Offline — tts/tts-offline.py

Synthesize a sentence and write a WAV. Works with OmniVoice and OpenVoice2.

# Basic (built-in voice description)
python tts/tts-offline.py --model omnivoice.gguf --text "Hello world" --output out.wav

# Tune voice / language / seed / diffusion steps (OmniVoice knobs)
python tts/tts-offline.py --model omnivoice.gguf \
    --text "你好世界" --lang Chinese --instruct "female" \
    --seed 7 --n-steps 16

# Voice cloning — supply a reference clip and its transcript
python tts/tts-offline.py --model omnivoice.gguf \
    --text "This is a cloned voice." \
    --ref reference.wav --ref-text "Transcript of the reference clip." \
    --output cloned.wav

Streaming — tts/tts-streaming.py

Consume PCM chunk-by-chunk as the model produces them — useful for pipelined playback or pushing to another consumer (WebSocket, ffmpeg, etc.). The full clip is still assembled and written to disk for verification.
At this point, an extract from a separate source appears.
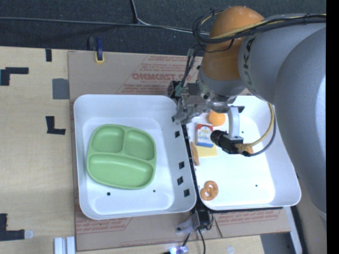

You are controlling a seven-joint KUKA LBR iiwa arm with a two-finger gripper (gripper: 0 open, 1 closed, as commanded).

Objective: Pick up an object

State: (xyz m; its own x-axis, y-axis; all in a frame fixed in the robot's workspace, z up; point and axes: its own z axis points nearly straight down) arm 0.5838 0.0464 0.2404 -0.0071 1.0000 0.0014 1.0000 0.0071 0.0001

python tts/tts-streaming.py --model omnivoice.gguf --text "Hello, streaming world"
python tts/tts-streaming.py --model omnivoice.gguf --text "你好" --lang Chinese --n-steps 16

Python API surface used here

Class / function Description
rapidspeech.asr_offline(model_path, n_threads, use_gpu) Load an offline ASR model
ctx.push_audio(pcm) / process() / get_text() Push float32 PCM, run inference, read text
ctx.set_use_llm(bool) / redecode() Toggle LLM rescoring + re-run decoder for 2-pass
ctx.set_user_input_prompt(str) / set_ctc_precheck(bool) Decoder knobs
rapidspeech.vad(model_path, n_threads, use_gpu) Load silero-vad / firered-vad
vad.push_audio / drain_segments / drain_frames / detect_full Streaming + one-shot VAD
rapidspeech.tts_synthesizer(model_path, …) Load a TTS model
tts.set_params / set_diffusion_steps OmniVoice knobs
tts.set_reference_audio / set_reference_text Voice cloning
tts.synthesize(text) / synthesize_streaming(text) Run synthesis (full / chunked)

See rapidspeech/python/pybind_rapidspeech.cpp for the full binding source.